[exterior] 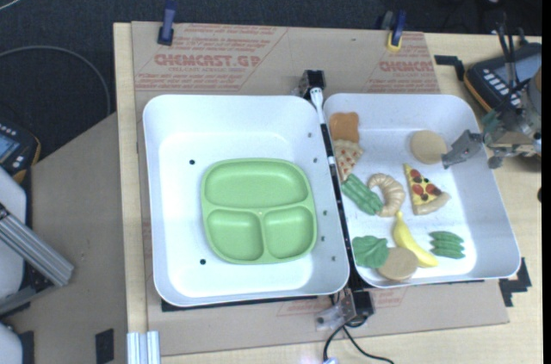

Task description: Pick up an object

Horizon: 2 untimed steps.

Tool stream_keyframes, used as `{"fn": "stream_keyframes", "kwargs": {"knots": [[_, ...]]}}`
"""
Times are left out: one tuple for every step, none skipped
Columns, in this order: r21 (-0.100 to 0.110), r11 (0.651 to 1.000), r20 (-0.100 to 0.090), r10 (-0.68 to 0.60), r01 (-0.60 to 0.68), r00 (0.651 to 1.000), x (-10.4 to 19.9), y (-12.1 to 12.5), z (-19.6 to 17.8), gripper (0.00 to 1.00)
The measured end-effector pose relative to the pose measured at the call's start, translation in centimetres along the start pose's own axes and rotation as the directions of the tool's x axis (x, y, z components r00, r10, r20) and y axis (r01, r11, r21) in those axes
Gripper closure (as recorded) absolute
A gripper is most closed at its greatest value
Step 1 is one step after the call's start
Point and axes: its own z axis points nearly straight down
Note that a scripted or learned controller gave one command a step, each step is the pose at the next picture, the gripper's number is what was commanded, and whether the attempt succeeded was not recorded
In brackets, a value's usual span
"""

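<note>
The right bin (482, 207) holds several toy foods. Among them are a brown toast (344, 126), a waffle wedge (347, 157), a green pickle (362, 195), a tan pretzel (388, 190) and a pizza slice (424, 188). A round beige bun (426, 146) lies at the back right. Toward the front are a yellow banana (412, 243), a green leaf (371, 249), a tan biscuit (398, 266) and green pea pods (447, 243). My gripper (461, 150) hangs at the bin's right side, just right of the bun, with nothing seen in it.
The left bin (168, 182) carries a green divided plate (257, 211). The bins sit on a cardboard sheet (207, 57) held by a blue clamp (167, 21) and a yellow clamp (395, 31). Cables and a black device (495, 83) lie at the right.
</note>
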Motion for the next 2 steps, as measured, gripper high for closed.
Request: {"fn": "stream_keyframes", "kwargs": {"knots": [[0.012,1.000,-0.007,-0.004,0.004,1.000,7.32,-3.41,10.47,0.00],[0.000,1.000,0.000,0.000,0.000,1.000,6.81,-3.12,9.87,0.00]]}}
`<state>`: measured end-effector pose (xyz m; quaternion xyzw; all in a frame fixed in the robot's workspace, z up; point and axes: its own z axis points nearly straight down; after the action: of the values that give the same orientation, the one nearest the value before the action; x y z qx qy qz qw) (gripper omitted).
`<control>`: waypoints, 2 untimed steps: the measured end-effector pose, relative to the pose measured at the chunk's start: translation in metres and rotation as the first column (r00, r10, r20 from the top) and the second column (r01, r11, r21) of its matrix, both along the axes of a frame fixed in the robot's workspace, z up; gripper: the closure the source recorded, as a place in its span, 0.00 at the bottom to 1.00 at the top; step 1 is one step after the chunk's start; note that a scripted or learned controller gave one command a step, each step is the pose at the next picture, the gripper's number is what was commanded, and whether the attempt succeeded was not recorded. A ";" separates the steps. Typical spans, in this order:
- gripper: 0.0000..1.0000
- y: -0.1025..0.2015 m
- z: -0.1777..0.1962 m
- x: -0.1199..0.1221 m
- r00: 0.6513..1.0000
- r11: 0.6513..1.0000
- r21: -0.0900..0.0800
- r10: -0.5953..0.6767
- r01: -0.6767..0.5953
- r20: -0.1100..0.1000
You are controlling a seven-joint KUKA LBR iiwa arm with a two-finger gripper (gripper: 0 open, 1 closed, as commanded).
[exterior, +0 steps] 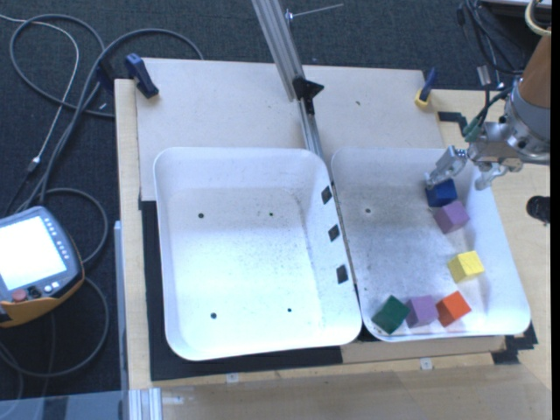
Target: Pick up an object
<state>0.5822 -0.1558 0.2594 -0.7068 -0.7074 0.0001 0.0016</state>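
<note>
A robotics lab or test cell is showing here. A pale board worktop (219, 103) is sitting on dark carpet (52, 86), clamped at its far corners by a blue clamp (141, 73) and a yellow one (424, 95). Two shallow white bins (166, 182) are lying side by side on it. Loose black cables (61, 121) are trailing over the floor at left, near an orange-edged handheld control pendant (31, 261) with a lit screen. A bare aluminium rail (276, 38) is slanting up behind the bins.
</note>
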 end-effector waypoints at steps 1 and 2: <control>0.00 -0.060 -0.110 0.026 1.000 1.000 0.000 -0.004 0.004 -0.007; 0.00 0.010 -0.159 0.045 1.000 1.000 0.001 0.007 -0.007 0.005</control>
<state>0.6275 -0.1459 0.1000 -0.7044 -0.7098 -0.0020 0.0000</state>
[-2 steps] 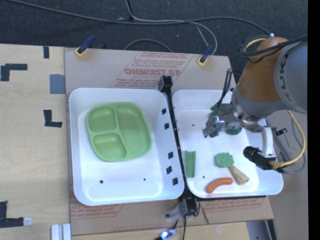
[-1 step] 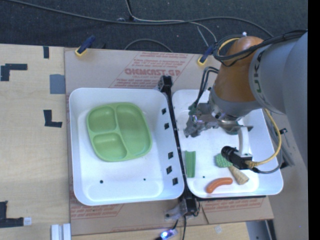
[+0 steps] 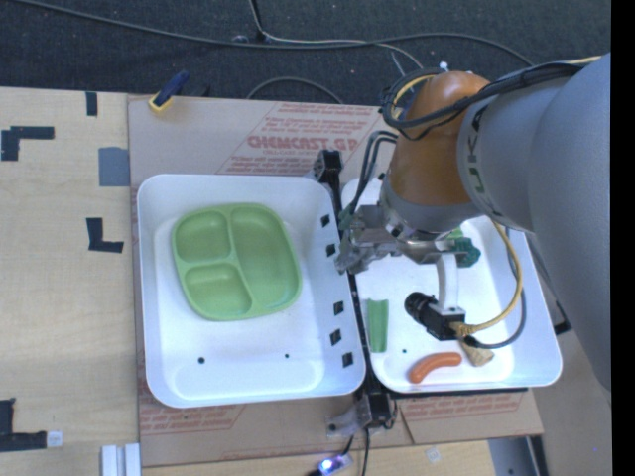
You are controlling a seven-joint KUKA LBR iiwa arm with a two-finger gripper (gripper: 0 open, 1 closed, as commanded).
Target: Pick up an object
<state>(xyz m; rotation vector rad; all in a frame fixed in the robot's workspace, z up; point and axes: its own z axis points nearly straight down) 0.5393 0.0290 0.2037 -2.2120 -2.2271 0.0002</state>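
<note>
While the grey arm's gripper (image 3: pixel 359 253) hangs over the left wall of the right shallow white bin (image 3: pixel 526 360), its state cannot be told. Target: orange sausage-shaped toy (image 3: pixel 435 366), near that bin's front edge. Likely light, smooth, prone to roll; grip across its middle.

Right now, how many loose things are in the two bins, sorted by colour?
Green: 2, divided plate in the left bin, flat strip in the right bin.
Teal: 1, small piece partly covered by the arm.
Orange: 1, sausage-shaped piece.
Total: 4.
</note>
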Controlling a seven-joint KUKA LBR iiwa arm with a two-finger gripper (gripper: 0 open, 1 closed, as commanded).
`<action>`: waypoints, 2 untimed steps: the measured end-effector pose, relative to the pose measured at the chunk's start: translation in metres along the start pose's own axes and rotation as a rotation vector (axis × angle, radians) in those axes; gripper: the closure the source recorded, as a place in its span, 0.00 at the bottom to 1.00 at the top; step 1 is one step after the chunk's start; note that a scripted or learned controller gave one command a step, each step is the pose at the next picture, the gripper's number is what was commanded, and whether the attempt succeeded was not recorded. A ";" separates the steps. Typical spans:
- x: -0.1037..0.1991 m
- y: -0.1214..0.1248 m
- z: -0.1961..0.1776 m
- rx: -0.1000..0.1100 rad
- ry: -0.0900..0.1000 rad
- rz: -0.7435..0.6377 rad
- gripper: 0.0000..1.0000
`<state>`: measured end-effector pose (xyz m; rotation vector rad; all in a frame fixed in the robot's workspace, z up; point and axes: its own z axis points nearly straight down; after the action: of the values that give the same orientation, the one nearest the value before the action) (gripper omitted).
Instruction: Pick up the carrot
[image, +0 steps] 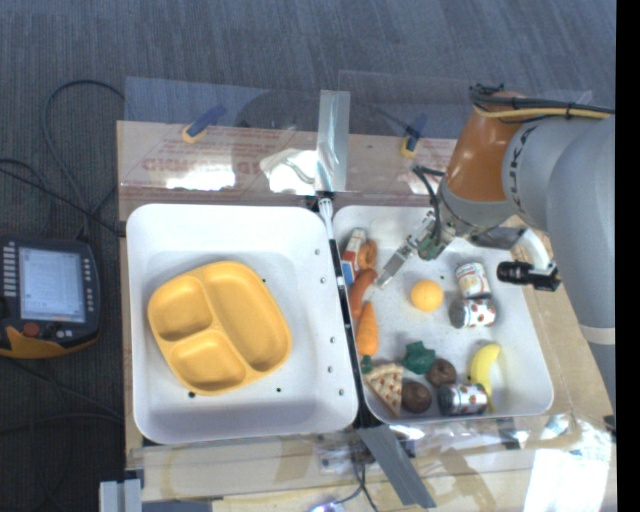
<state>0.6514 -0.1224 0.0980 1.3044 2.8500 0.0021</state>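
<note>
Two thin fingers of the gripper (378, 277) reach down and to the left over the right bin (535, 330), and we cannot tell whether they stand open or closed; nothing shows between them that we could call held. Their tips sit near the bin's left wall, just above the carrot (367, 326), which lies along that wall with its green end toward the near side. We see another orange piece (360, 290) right at the fingertips, and a small packet (353, 250) just beyond it toward the far wall. An orange ball (427, 296) rests to the right of the fingers, apart from them, with open white floor between it and the carrot. Two small cans (474, 295) stand further right. Along the near wall we see a pizza slice (385, 381), a green vegetable (419, 356), a dark round thing (442, 373), another can (463, 399) and a banana (486, 364), crowded together.

We see the arm (540, 180) slanting in from the right, its orange band over the bin's far right corner. Our left bin (165, 410) holds a yellow divided plate (217, 325), with bare floor around it.
</note>
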 end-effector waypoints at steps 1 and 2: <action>0.045 -0.032 0.006 -0.004 -0.008 -0.072 0.00; 0.179 -0.064 -0.091 -0.002 0.002 0.067 0.00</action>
<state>0.4858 -0.0284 0.1874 1.3992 2.8062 0.0063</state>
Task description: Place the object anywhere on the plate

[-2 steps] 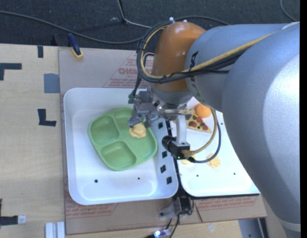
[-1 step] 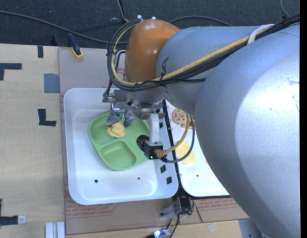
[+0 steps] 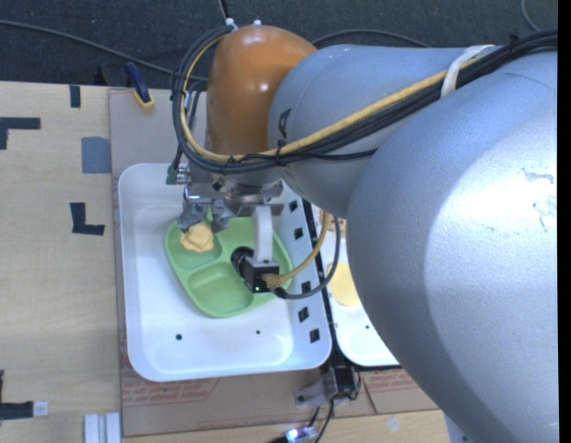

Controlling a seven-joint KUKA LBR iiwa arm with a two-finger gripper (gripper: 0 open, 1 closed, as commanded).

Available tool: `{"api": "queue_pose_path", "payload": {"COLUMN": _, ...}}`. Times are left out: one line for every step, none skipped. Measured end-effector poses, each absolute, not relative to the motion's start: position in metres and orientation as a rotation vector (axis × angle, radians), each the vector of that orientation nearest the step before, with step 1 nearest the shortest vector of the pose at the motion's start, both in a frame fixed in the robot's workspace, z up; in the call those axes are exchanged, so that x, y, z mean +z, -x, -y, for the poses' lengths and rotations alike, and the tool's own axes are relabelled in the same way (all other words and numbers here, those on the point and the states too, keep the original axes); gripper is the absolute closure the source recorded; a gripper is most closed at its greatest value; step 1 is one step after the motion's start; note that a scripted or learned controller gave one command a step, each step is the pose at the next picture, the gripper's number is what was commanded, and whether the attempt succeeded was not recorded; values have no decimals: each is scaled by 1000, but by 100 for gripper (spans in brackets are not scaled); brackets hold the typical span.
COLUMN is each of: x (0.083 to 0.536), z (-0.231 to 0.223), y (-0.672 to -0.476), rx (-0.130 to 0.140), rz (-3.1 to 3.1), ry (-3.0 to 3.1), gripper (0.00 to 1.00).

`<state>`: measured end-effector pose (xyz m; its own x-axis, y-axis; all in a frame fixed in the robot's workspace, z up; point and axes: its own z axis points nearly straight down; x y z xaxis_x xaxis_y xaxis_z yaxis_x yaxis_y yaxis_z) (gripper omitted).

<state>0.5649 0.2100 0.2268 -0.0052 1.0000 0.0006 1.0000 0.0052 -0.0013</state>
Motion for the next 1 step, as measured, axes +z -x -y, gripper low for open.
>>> {"api": "queue_pose_path", "payload": {"x": 226, "z": -208, "y": -565, "rx": 4, "rz": 2224, "ry": 2217, "gripper": 0}}
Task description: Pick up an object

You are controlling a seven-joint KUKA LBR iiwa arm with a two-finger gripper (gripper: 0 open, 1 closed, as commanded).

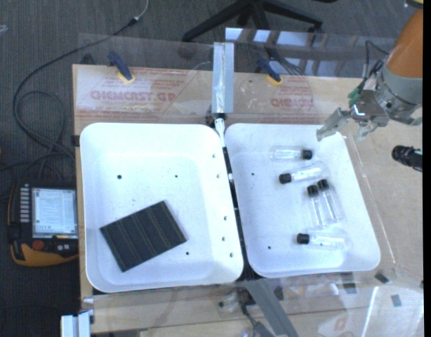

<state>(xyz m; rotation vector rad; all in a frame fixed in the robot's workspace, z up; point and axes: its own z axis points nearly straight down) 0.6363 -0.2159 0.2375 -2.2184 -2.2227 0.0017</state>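
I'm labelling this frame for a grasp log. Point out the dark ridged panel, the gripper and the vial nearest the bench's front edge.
Dark ridged panel (143, 234): camera view, centre of its top face.
Gripper (340, 126): camera view, midway between its fingertips.
Front vial (321, 241): camera view, middle of its clear body.

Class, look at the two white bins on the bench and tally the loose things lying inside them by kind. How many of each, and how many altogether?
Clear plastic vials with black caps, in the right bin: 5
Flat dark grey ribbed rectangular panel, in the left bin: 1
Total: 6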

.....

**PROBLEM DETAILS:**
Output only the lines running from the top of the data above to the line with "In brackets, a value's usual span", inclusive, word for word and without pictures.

**RESPONSE:**
[exterior] 

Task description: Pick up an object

Horizon: 2 untimed steps.

Tool stream_keyframes, used as `{"fn": "stream_keyframes", "kwargs": {"knots": [[_, ...]]}}`
"""
Times are left out: one tuple for every step, none skipped
Columns, in this order: r21 (-0.100 to 0.110), r11 (0.651 to 1.000), r20 (-0.100 to 0.090), r10 (-0.68 to 0.60), r01 (-0.60 to 0.68), r00 (0.651 to 1.000), x (-10.4 to 19.9), y (-12.1 to 12.5), z (-19.6 to 17.8), gripper (0.00 to 1.00)
The measured end-effector pose relative to the pose measured at the call's start, translation in centimetres along the start pose's own axes and rotation as the directions of the tool's x axis (x, y, z components r00, r10, r20) and y axis (r01, r11, r21) in those axes
Gripper closure (as recorded) absolute
A gripper is most closed at its greatest value
Step 1 is one step after the call's start
Point and axes: its own z axis points nearly straight down
Note that a scripted or learned controller gave one command a step, each step is the pose at the next picture, the gripper's number is what was commanded, and whether the attempt succeeded was not recorded
In brackets, a value's usual span

The response is now done.